Söke Un, yapılması planlanan unlu mamüller üretim tesisiyle Türkiye’nin bu alandaki önemli tesislerinden birine sahip olmayı planlıyor. Konuyla ilgili açıklama yapan Söke Un Yönetim Kurulu Başkanı Dr. Eren Günhan Ulusoy, Söke Un’u halka arz etmeyi planladıklarını belirtti.

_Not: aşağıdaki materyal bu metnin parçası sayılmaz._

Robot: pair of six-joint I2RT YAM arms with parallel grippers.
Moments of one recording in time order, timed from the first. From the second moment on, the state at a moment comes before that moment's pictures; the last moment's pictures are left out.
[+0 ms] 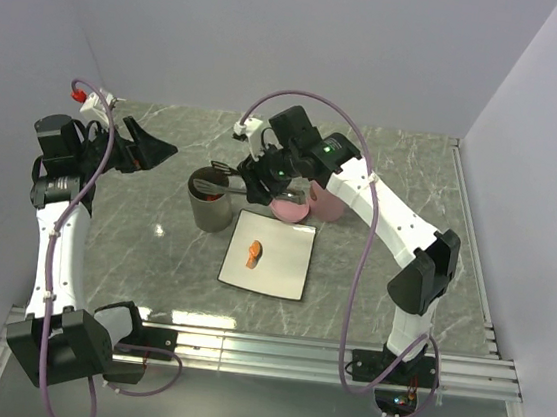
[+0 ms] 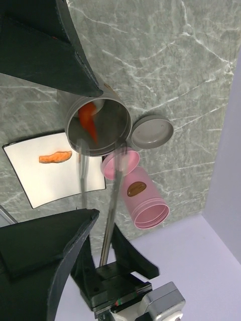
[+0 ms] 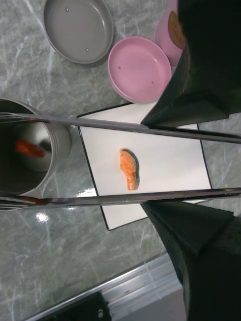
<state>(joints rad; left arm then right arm) 0.33 1.08 1.07 -0.32 0.90 -0.39 0.78 1.85 1.94 -0.94 -0.34 -0.21</state>
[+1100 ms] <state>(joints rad) 0.33 1.04 1.07 -0.39 0.90 -0.31 0.75 1.35 1.19 -0.92 -0.17 -0.16</state>
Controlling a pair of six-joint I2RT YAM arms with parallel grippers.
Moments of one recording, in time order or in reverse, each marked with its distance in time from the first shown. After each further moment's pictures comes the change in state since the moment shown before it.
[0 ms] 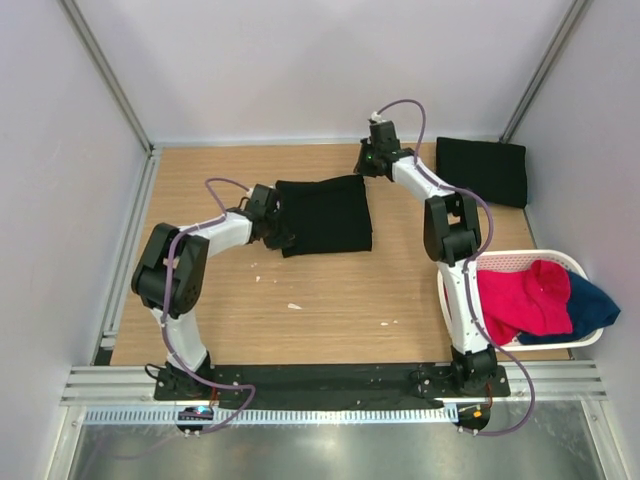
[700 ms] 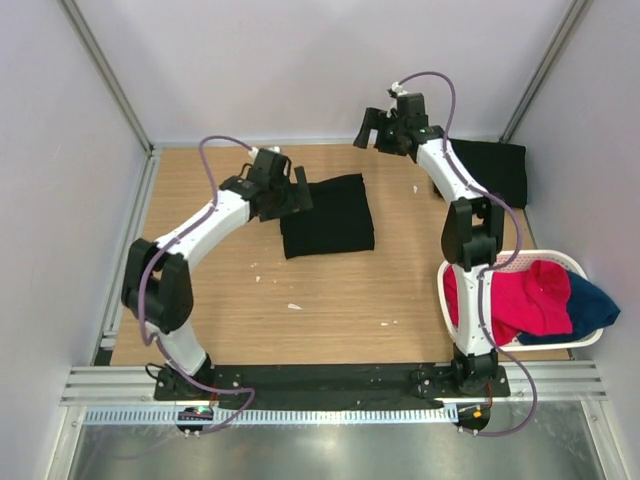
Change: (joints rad) left arm -0.072 -0.062 0.289 -0.287 -0.146 0.060; right arm -0.098 -0.091 0.111 -0.119 -0.135 -0.075
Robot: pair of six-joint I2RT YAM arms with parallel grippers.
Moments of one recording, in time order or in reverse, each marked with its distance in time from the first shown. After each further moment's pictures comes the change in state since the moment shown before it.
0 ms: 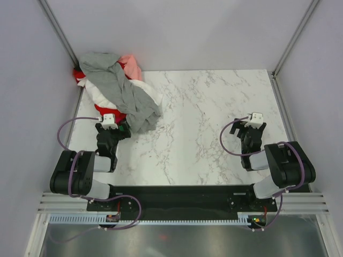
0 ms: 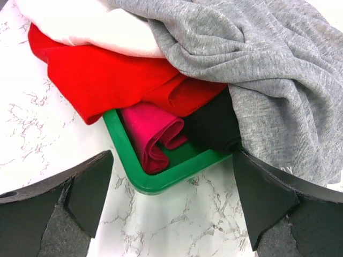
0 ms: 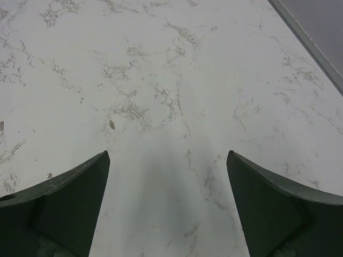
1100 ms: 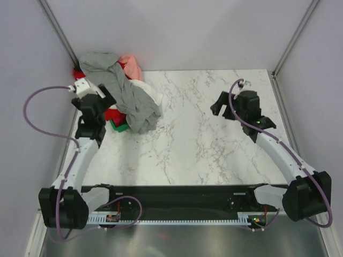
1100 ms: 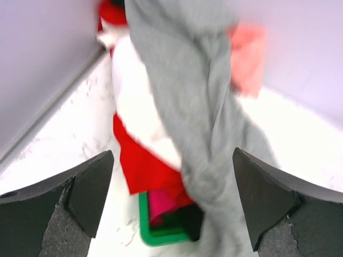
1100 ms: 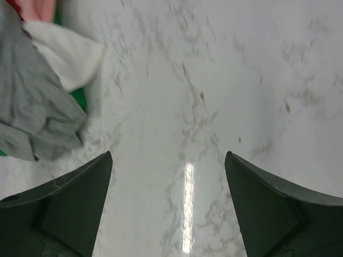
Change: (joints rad) left arm -0.002 -0.317 0.581 -0.959 -0.302 -0.221; right arm 0.160 -0.344 0.771 -1.349 -0.325 0.399
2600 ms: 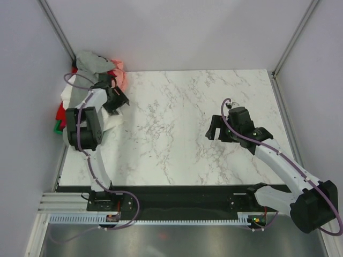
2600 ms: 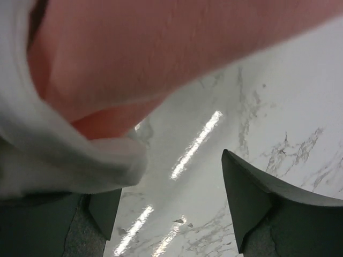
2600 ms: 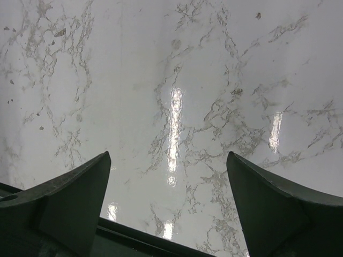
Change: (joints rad) left arm 0.079 0.969 0.837 -0.727 0.427 -0.327; right arm 0.155 -0.085 -0.145 -0.331 -0.009 0.040
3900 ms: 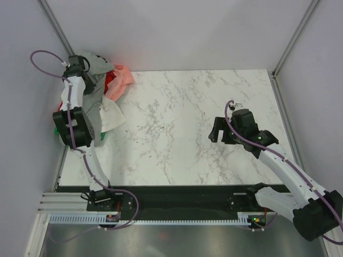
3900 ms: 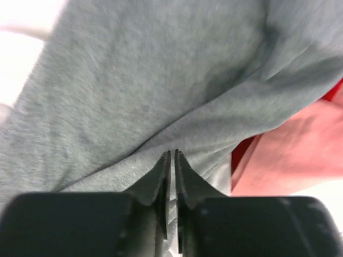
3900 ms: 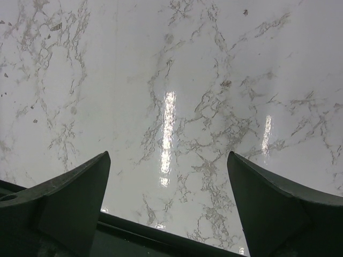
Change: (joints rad) left arm 0.208 0.077 0.415 -0.179 -0.251 0.257; right arm 0.000 -0.080 0.000 -0.066 0.024 -0.031
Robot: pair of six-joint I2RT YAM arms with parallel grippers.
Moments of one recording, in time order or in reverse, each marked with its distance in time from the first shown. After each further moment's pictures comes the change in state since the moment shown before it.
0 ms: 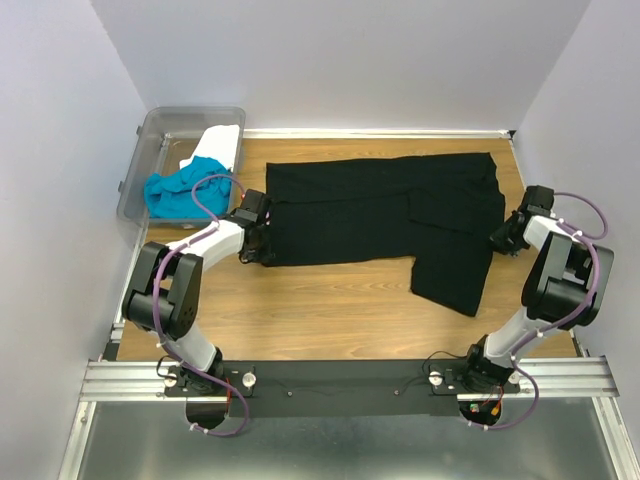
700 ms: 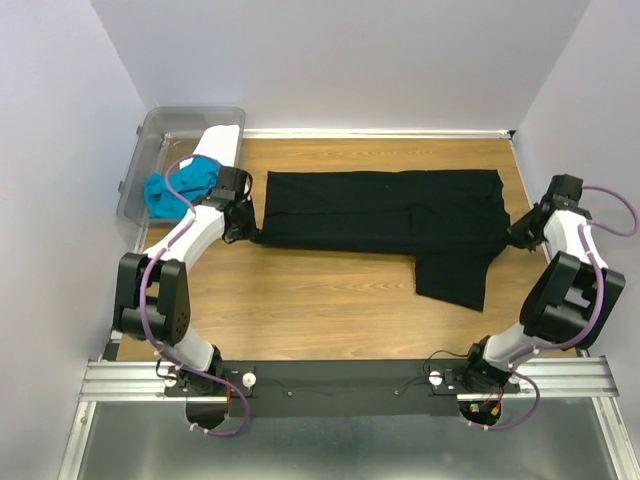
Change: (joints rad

Söke Un, 2015 yılından beri İngiliz menşeli özel sermaye fonu Mediterra Capital Partners tarafından yönetiliyordu. Tamamen iç pazara yönelik üretim yapan Söke Un, 11 Ocak 2022 tarihinde Ulusoy Un tarafından satın alınmıştı. Aydın Söke ve Ankara Sincan’daki 2 fabrikasıyla günde 1400 ton üretim kapasitesi bulunan Söke Un’un yeni hedefleri hakkında bilgi paylaşan Söke Un Yönetim Kurulu Başkanı Dr. Eren Günhan Ulusoy, “Bir aile şirketi olarak kurulup, Aralık 2014 tarihinde halka arz olan Ulusoy Un için Söke Un’un satın alınması yeni bir dönemi de başlattı. Her iki şirket de Türkiye’nin ilk ve ikinci 500 büyük sanayi şirketi arasında bulunuyor. Söke Un, Mediterra Capital Partners’a geçtiğinden beri takibimizde olan bir şirketti. İki aile şirketinin artık birlikte yürüyor olması kendi alanlarındaki gücü pekiştirecektir. Söke Un, perakende pazarının en önemli oyuncularından biri. Türkiye’nin tüketici nezdinde en çok bilinen markası Söke Un’un, unlu mamuller sektöründe de Türkiye’nin en bilinen markası olmasını istiyoruz. Bunun için de 2023 yılında hayata geçirmeyi hedeflediğimiz unlu mamuller üretim tesisinin, Türkiye’nin bu alandaki büyük tesislerinden biri olmasını hedefliyoruz. Üreteceğimiz ilk ürün grubunun kurabiye ve unlu atıştırmalıklar olmasını planlıyoruz. Bunun için de demo tesisimizi tamamlayıp ürün pişirme denemelerine başladık,” dedi.
Aynı zamanda Söke Un’u halka arz etmeyi planladıklarını belirten Ulusoy, Söke Un’un enerji ihtiyacı için 2023 yılında yenilebilir enerji yatırımlarında bulunacaklarını sözlerine ekledi. Pandemiyle birlikte tarımın önem kazandığına dikkat çeken Dr. Eren Günhan Ulusoy, “Tarıma yapılacak yatırımların ne kadar önemli olduğunu pandemi dönemiyle gördük. Bu anlamda önümüzde bir fırsat var ve bunu değerlendirmek gerekiyor. Türkiye’de buğdayın fiyatı, geçtiğimiz seneye göre 3 kat yükseldi. Bu da çiftçimizin lehine ve artan buğday üretiminden de bunu görebiliyoruz. Ama burada buğday fiyatı tek parametre olmamalı. Aynı zamanda verim artışını da sağlayabilmeliyiz. Türkiye, dünya un ihracatında lider ve diğer unlu mamuller kısmında da dünyanın önemli ihracatçı ülkeleri arasında yer alıyor. Tarıma yapacağımız yatırımların, ihracat gelirlerinin artmasına, ülke ekonomisinin gelişmesine ve cari açığın daralmasına vereceği katkıyı gözden kaçırmamamız gerekiyor,” açıklamalarında bulundu.